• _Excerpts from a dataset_
^^^^
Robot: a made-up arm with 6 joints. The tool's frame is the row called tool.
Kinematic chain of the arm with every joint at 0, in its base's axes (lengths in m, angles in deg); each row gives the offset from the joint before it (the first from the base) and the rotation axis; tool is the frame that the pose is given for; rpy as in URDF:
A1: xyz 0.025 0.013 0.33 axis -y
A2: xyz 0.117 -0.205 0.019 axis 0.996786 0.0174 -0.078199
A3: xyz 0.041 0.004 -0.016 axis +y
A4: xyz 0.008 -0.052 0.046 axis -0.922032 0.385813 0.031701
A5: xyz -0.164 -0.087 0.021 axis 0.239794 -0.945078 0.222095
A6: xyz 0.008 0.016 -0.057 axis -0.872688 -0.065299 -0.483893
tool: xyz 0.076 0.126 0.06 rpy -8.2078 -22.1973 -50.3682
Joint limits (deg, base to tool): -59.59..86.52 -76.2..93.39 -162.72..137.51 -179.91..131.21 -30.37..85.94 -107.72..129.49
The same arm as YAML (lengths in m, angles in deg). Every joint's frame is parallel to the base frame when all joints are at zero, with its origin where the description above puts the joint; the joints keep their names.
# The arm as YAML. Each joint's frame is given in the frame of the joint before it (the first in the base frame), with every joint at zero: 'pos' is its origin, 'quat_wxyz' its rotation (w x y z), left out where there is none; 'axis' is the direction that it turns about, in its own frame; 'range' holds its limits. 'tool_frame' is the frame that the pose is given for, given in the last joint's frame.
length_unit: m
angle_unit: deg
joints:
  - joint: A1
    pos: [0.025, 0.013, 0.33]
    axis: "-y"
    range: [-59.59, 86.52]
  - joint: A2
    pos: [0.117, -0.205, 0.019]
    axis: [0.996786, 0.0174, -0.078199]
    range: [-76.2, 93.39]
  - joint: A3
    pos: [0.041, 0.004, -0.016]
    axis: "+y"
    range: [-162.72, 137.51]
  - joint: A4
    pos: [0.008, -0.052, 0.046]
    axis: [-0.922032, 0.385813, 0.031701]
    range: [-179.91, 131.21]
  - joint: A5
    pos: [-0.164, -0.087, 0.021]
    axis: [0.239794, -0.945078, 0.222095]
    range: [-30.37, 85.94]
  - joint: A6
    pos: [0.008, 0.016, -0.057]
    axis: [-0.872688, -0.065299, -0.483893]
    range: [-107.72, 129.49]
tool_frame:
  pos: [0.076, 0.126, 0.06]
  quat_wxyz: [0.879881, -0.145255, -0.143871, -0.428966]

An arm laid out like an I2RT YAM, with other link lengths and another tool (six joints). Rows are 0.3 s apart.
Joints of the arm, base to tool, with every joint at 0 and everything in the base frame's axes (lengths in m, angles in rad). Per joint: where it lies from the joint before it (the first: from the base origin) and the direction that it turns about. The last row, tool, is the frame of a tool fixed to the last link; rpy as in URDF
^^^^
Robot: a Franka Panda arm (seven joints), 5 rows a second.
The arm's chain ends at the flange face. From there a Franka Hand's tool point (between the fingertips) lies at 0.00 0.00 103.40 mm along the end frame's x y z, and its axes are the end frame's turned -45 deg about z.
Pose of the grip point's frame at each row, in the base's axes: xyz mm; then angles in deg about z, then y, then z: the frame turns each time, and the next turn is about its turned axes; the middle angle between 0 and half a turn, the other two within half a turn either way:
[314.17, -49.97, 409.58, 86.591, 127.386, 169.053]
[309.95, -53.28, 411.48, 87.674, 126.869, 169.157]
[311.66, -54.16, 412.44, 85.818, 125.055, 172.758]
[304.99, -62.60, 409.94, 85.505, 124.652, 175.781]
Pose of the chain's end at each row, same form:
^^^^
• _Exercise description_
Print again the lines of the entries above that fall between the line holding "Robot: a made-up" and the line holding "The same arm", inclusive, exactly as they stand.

• _Written solution_
Robot: a made-up arm with 6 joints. The tool's frame is the row called tool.
Kinematic chain of the arm with every joint at 0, in its base's axes (lengths in m, angles in deg); each row gives the offset from the joint before it (the first from the base) and the rotation axis; tool is the frame that the pose is given for; rpy as in URDF:
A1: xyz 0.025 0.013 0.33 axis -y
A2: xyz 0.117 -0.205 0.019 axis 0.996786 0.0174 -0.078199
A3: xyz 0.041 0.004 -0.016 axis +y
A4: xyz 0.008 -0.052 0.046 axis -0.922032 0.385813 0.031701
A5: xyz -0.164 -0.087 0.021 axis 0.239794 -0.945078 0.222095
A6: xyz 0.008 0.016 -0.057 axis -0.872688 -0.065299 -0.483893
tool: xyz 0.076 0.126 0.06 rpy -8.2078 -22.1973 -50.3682
Joint limits (deg, base to tool): -59.59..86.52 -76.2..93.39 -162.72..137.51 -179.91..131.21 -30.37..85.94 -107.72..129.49
The same arm as YAML (lengths in m, angles in deg). Every joint's frame is parallel to the base frame when all joints are at zero, with its origin where the description above puts the joint; the joints keep their names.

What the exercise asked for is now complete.